Return, word for word, the lines of the listing below from the one with "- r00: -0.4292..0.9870" through the one with "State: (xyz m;", and no other lines.

--------------------------------------------------

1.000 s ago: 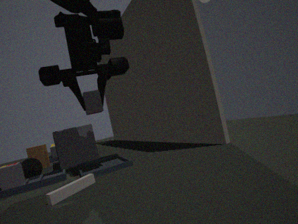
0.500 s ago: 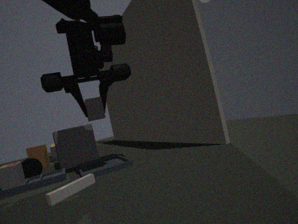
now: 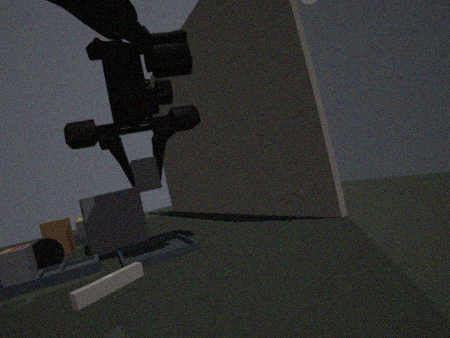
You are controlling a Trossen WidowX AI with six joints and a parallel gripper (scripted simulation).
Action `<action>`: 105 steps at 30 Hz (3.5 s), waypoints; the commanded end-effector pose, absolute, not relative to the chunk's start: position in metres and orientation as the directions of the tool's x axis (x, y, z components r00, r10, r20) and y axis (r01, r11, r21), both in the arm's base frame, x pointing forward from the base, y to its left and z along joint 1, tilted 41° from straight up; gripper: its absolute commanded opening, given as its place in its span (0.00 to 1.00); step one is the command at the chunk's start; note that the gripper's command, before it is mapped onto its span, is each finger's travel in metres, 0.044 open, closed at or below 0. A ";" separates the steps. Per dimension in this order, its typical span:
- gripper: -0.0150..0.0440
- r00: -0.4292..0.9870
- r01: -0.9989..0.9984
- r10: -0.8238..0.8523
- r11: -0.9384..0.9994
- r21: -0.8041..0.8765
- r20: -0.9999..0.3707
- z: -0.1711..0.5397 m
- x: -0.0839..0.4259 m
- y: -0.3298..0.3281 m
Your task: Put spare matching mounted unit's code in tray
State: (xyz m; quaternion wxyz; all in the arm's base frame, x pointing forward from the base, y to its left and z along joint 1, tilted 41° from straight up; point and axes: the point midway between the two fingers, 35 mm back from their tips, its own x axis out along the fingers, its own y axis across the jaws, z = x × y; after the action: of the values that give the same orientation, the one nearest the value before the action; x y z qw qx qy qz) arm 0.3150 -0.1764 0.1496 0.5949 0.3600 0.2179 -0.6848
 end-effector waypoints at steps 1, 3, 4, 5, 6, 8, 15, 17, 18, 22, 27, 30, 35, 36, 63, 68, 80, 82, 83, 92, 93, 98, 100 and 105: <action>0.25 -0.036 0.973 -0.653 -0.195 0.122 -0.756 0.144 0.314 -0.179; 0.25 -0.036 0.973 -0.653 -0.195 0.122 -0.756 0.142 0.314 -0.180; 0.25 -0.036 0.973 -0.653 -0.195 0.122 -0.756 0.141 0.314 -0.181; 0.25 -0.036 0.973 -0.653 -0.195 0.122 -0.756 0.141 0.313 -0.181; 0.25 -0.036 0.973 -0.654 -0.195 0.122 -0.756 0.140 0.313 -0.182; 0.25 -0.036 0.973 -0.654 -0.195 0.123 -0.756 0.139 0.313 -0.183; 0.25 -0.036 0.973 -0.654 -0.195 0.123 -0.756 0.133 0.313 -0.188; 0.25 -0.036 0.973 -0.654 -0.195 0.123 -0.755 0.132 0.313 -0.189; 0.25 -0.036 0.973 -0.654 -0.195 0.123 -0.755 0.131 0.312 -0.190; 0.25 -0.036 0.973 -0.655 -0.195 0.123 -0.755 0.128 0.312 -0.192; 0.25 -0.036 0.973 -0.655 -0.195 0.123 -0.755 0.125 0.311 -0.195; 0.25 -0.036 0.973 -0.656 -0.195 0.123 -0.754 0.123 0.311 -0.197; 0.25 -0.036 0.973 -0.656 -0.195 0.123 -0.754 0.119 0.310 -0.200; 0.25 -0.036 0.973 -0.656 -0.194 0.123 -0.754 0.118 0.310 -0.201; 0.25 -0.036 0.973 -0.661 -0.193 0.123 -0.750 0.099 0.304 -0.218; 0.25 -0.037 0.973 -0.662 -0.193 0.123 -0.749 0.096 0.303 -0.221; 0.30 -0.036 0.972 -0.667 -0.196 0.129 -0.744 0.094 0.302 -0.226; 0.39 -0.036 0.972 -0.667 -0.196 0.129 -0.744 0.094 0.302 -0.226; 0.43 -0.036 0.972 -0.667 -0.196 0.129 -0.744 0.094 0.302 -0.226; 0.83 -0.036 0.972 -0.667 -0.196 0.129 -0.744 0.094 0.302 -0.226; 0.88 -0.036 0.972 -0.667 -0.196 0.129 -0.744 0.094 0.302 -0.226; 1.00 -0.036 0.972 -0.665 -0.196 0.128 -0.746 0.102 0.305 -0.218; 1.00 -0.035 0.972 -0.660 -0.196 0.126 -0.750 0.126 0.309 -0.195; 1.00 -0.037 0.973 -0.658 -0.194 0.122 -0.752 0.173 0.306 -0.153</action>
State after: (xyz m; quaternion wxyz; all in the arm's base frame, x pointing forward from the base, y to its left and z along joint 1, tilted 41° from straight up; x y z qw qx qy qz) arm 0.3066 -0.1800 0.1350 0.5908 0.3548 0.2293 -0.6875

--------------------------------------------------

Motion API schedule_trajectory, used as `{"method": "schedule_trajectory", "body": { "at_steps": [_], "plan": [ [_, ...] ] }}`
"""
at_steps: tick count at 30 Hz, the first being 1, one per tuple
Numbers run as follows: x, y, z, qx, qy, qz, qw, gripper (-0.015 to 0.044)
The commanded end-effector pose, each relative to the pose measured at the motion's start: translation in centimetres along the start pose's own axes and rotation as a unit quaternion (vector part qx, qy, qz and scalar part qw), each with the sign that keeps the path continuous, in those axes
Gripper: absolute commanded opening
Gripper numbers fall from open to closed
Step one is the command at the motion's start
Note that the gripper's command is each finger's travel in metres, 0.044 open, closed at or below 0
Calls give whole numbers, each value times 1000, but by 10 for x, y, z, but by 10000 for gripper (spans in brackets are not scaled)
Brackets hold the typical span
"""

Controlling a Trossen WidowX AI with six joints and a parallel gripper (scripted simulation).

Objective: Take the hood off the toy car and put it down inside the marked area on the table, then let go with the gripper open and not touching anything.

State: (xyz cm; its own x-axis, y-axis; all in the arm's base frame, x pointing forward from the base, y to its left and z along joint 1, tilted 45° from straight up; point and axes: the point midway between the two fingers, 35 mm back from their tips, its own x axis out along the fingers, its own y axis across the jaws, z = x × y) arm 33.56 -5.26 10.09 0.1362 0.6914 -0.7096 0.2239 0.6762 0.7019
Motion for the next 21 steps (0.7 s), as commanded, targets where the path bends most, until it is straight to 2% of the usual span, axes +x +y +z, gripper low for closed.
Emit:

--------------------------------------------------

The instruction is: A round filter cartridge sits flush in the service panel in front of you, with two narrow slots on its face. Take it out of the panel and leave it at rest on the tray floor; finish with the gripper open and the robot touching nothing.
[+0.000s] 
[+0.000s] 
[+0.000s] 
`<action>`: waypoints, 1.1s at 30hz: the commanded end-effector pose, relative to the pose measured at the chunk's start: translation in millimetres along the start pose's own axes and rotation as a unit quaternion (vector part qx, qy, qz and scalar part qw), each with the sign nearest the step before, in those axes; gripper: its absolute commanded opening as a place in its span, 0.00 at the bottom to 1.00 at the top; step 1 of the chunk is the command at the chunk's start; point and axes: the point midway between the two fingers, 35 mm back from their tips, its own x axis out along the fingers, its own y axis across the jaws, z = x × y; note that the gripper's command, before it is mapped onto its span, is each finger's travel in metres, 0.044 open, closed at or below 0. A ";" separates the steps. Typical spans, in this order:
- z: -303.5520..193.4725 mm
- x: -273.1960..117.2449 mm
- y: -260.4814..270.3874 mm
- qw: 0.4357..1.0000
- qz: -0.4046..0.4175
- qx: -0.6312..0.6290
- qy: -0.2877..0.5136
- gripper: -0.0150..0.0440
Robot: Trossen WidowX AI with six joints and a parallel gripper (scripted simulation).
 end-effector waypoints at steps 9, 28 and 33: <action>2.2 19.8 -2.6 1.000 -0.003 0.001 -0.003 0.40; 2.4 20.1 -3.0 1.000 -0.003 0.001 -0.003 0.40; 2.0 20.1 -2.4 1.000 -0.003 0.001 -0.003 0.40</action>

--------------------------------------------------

EXERCISE RESPONSE –
- r00: -0.4292..0.9870
- r01: -0.9989..0.9984
- r10: -0.8238..0.8523
- r11: -0.9384..0.9994
- r21: -0.8041..0.8765
- r20: -0.9999..0.3707
- z: -0.1711..0.5397 m
- x: -0.0839..0.4259 m
- y: -0.3298..0.3281 m
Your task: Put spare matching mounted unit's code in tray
State: (xyz m; quaternion wxyz; all in the arm's base frame, x pointing forward from the base, y to its left and z along joint 1, tilted 41° from straight up; point and axes: the point midway between the two fingers, 35 mm back from their tips, its own x axis out along the fingers, its own y axis across the jaws, z = x × y; after the action: of the values that give the same orientation, the one nearest the value before the action; x y z qw qx qy qz) arm 0.3150 -0.1764 0.1496 0.5949 0.3600 0.2179 -0.6848

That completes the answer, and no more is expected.